The response is to be the full listing, set down exactly.

DATA SEGMENT:
────
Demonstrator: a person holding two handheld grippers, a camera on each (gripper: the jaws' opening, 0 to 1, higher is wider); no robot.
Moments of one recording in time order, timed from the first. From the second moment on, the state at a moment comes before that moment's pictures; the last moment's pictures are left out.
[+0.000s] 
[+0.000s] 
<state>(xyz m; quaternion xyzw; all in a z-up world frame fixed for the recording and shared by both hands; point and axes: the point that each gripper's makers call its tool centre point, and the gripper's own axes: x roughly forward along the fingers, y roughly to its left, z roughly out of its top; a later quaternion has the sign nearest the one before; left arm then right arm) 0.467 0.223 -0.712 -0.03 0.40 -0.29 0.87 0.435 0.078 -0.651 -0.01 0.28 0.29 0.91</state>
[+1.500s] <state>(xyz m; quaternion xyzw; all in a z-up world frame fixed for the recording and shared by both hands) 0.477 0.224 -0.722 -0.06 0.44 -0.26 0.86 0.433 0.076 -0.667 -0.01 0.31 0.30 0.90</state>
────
FINISHED EXERCISE:
Demonstrator: a person holding two handheld grippers, a camera on each (gripper: the jaws' opening, 0 to 1, higher is wider); no robot.
Moments of one recording in time order, timed from the first. From the second moment on, the state at a moment comes before that moment's pictures; the last moment's pictures are left out.
[+0.000s] 
[+0.000s] 
<state>(xyz m; quaternion xyzw; all in a z-up world frame fixed for the recording and shared by both hands; point and axes: the point that each gripper's makers call its tool centre point, and the gripper's own axes: x roughly forward along the fingers, y roughly to its left, z roughly out of its top; a later quaternion has the sign nearest the one before; left arm then right arm) 0.467 0.223 -0.712 -0.03 0.40 -0.29 0.87 0.435 0.078 -0.651 -0.01 0.28 0.29 0.91</state>
[+1.500s] <state>(xyz m; quaternion xyzw; all in a z-up world frame fixed for the recording and shared by both hands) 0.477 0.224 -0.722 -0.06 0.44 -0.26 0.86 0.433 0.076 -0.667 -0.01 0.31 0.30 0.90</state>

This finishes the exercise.